_Problem statement_
Leaving out the images, repeat all the lines below exactly.
═════ The data
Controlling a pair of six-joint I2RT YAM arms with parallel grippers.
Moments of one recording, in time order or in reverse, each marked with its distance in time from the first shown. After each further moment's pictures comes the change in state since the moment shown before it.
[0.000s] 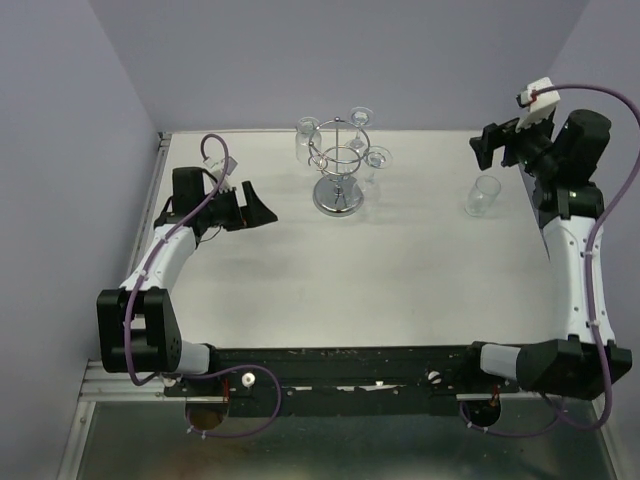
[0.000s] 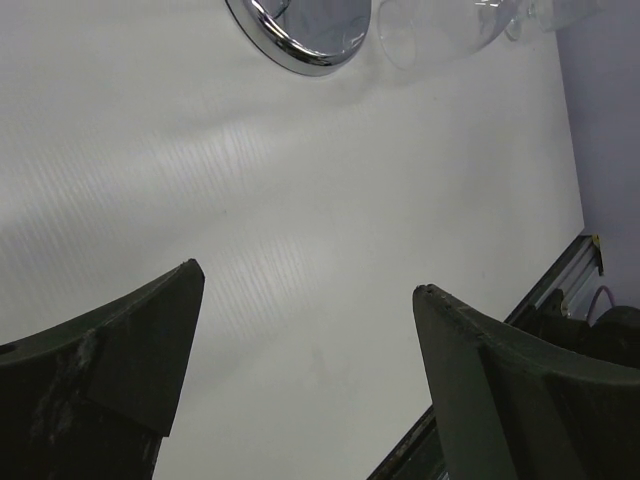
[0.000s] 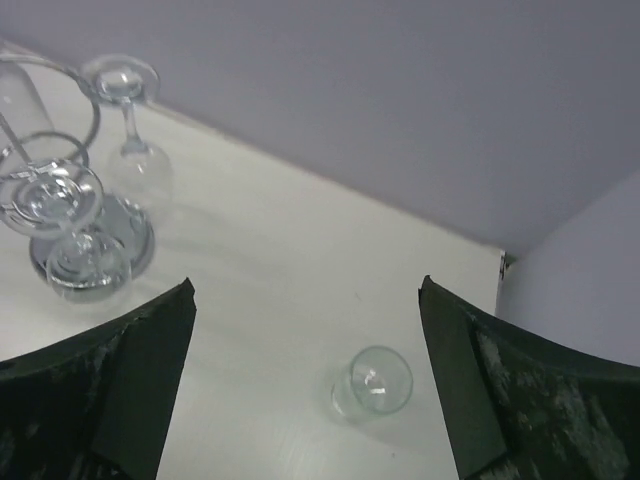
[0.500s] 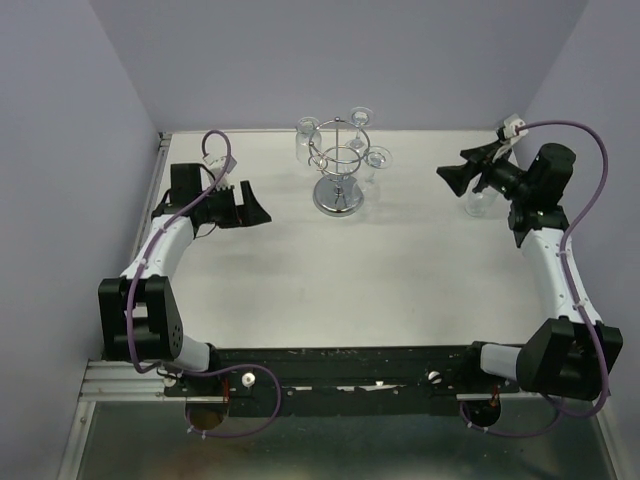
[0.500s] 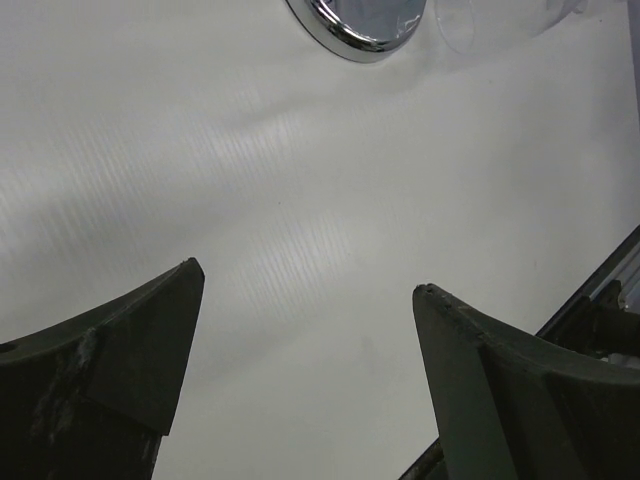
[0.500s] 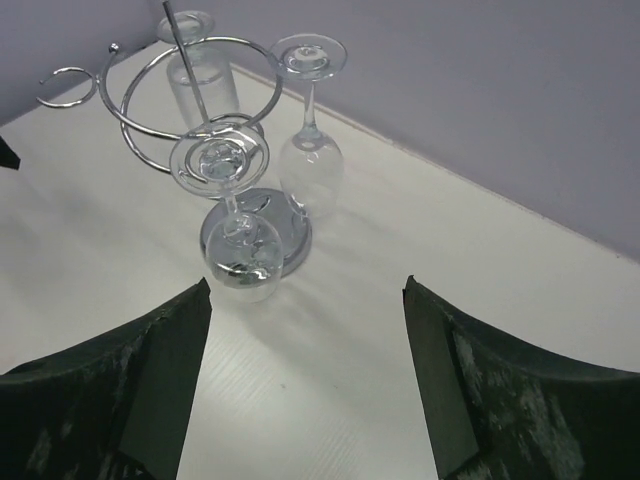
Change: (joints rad) left arm 0.026 0.059 0.047 -0.070 -0.042 0.074; right arm -0.007 -0.095 -0.430 0.510 -0.392 0.270
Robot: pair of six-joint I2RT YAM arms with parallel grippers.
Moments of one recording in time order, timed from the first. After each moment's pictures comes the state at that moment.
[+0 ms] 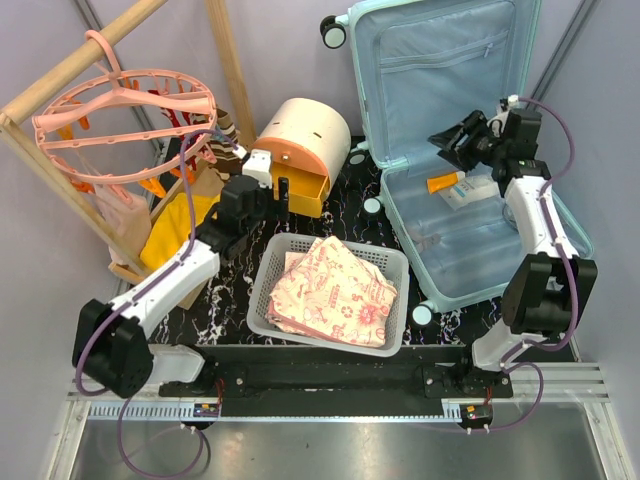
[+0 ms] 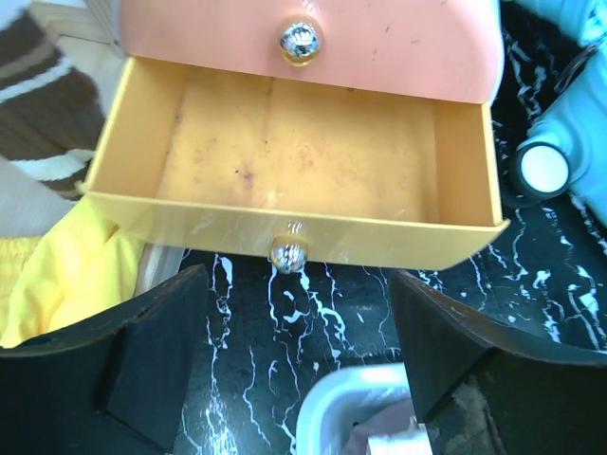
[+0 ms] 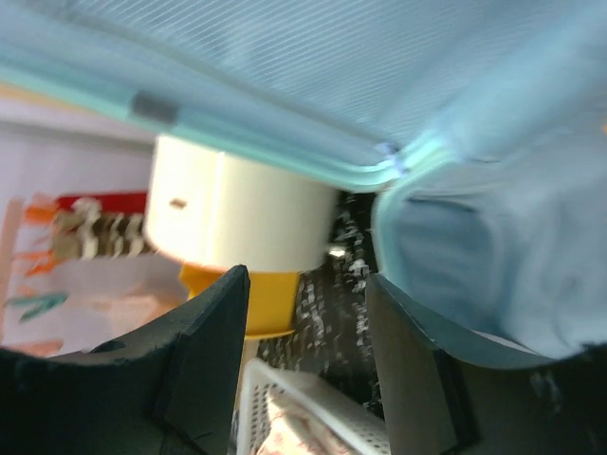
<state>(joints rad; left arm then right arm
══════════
_Written solution_
Controlling a pair of six-joint I2RT YAM arms with parallel grippers.
Moments of one recording, in time order or in reverse, each marked with its distance in time from the first shown. After each further moment's pictures comes the change in state since the moment shown before it.
[0.000s] 
[0.000s] 
[0.000s] 
[0.500s] 
[0.500s] 
[0.500s] 
Change: (joints rad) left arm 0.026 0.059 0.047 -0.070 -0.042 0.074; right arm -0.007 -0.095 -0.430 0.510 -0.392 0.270
Robot: pair of six-joint I2RT YAM arms with parallel grippers.
Moments of one recording in time order, timed from the first. After each moment's pictures comes the state at that moment.
[+0 ms] 
[+0 ms] 
[+0 ms] 
<state>(joints rad; left arm then right arm

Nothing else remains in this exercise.